#### ACTIVITY:
Please output the listing exactly as it stands, but omit any images.
##### RECORDED DATA #####
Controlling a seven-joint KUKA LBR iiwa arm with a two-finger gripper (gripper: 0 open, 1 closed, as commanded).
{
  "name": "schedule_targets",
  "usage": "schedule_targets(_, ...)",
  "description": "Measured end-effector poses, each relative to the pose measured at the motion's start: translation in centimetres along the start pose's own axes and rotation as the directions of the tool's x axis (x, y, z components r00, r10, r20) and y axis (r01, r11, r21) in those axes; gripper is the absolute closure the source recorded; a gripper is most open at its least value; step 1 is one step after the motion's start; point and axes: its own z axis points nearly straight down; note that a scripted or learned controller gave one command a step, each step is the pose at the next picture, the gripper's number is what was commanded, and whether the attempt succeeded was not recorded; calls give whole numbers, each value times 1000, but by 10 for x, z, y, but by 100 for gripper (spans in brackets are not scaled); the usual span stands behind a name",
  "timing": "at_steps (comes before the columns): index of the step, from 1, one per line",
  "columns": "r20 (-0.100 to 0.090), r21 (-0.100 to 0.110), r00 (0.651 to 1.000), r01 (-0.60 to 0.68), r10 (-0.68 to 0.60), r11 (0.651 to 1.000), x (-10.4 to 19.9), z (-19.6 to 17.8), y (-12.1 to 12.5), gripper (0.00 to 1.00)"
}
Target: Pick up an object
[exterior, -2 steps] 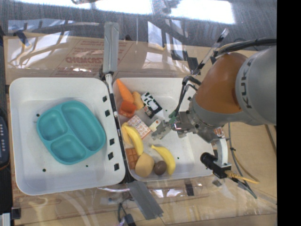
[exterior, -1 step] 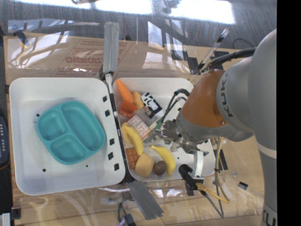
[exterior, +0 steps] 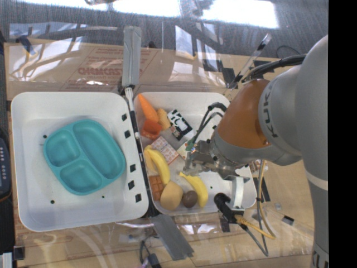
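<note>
The right bin (exterior: 206, 102) holds a pile of toy food. An orange carrot (exterior: 148, 111) lies at its upper left, with a black-and-white object (exterior: 178, 123) beside it. Lower down lie a yellow banana (exterior: 158, 164), a second banana (exterior: 196, 187), a checkered tile (exterior: 165, 148), a waffle piece (exterior: 155, 186), a tan potato (exterior: 171, 196) and a brown kiwi (exterior: 189, 199). My gripper (exterior: 191, 159) hangs low over the middle of this bin, just above the second banana and right of the checkered tile. I see nothing held in it.
The left bin (exterior: 28, 149) carries a teal divided plate (exterior: 83, 156). A black clip strip (exterior: 134, 149) runs along the wall between the bins. The arm's orange band (exterior: 245, 121) and grey body cover the right bin's right side. Cables (exterior: 256, 222) trail below.
</note>
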Motion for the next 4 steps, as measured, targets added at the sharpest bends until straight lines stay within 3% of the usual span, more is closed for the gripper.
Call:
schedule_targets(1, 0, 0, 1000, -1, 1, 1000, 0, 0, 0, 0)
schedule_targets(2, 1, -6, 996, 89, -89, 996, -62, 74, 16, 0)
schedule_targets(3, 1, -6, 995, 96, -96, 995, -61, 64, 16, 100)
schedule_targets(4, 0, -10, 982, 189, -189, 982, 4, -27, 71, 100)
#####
#### ANSWER TO THE PROBLEM:
Controlling a seven-joint KUKA LBR iiwa arm with a two-finger gripper (gripper: 0 open, 1 closed, as commanded).
{
  "name": "schedule_targets",
  "usage": "schedule_targets(_, ...)",
  "description": "Measured end-effector poses, each relative to the pose measured at the motion's start: translation in centimetres along the start pose's own axes and rotation as the directions of the tool's x axis (x, y, z components r00, r10, r20) and y axis (r01, r11, r21) in those axes; gripper is the absolute closure the source recorded; a gripper is most open at its least value; step 1 is one step after the motion's start; point and axes: its own z axis points nearly straight down; note that a scripted or learned controller gave one command a step, each step is the pose at the next picture, the gripper's number is what was commanded, and whether the attempt succeeded was not recorded; calls give whole numbers, each value times 1000, but by 10 for x, z, y, but by 100 for gripper (spans in brackets are not scaled); the usual span stands behind a name",
  "timing": "at_steps (comes before the columns): index of the step, from 1, one per line",
  "columns": "r20 (-0.100 to 0.090), r21 (-0.100 to 0.110), r00 (0.651 to 1.000), r01 (-0.60 to 0.68), r10 (-0.68 to 0.60), r11 (0.651 to 1.000), x (-10.4 to 19.9), z (-19.6 to 17.8), y (-12.1 to 12.5), gripper (0.00 to 1.00)"
}
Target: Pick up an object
[exterior, -2 steps] 
[exterior, -1 step] 
[exterior, +0 steps] 
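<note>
The right bin (exterior: 206, 102) holds a pile of toy food. An orange carrot (exterior: 148, 111) lies at its upper left, with a black-and-white object (exterior: 178, 123) beside it. Lower down lie a yellow banana (exterior: 158, 164), a second banana (exterior: 196, 187), a checkered tile (exterior: 165, 148), a waffle piece (exterior: 155, 186), a tan potato (exterior: 171, 196) and a brown kiwi (exterior: 189, 199). My gripper (exterior: 191, 159) hangs low over the middle of this bin, just above the second banana and right of the checkered tile. I see nothing held in it.
The left bin (exterior: 28, 149) carries a teal divided plate (exterior: 83, 156). A black clip strip (exterior: 134, 149) runs along the wall between the bins. The arm's orange band (exterior: 245, 121) and grey body cover the right bin's right side. Cables (exterior: 256, 222) trail below.
</note>
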Motion for the next 4 steps, as measured, targets added at the sharpest bends until straight lines stay within 3% of the usual span, more is closed for the gripper.
Call:
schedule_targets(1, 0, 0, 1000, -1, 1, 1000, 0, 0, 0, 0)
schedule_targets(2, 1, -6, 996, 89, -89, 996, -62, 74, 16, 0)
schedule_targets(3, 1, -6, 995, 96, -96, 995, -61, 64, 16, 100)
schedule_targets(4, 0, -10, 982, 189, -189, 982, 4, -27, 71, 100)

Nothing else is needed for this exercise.